THE PROBLEM — Print every line exactly as it appears in the material below.

DATA BELOW —

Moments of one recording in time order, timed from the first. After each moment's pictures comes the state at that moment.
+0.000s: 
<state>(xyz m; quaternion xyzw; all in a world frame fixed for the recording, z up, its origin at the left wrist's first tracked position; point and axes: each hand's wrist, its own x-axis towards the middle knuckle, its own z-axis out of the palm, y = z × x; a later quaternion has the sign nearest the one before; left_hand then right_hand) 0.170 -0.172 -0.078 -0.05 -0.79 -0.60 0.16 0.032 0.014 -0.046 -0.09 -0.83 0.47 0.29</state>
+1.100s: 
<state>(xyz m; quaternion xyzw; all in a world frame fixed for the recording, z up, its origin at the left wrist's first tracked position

WRITTEN ANSWER —
Moments of one recording in time order, timed from the first. After each moment's pictures comes the state at that moment.
+0.000s: 
<state>(xyz m; quaternion xyzw; all in a world frame fixed for the recording, z up, its origin at the left wrist's first tracked position; point and axes: each hand's wrist, its own x-axis towards the middle knuckle, its own z-axis out of the palm, y = z × x; a later quaternion has the sign nearest the one before; left_hand then right_hand) 0.170 -0.172 -0.078 -0.05 -0.79 -0.60 0.16 0.032 0.014 -0.046 -0.09 -0.83 0.47 0.29</state>
+1.100s: 
<state>(xyz m; quaternion xyzw; all in a world frame fixed for the recording, z up, its origin at the left wrist's first tracked position

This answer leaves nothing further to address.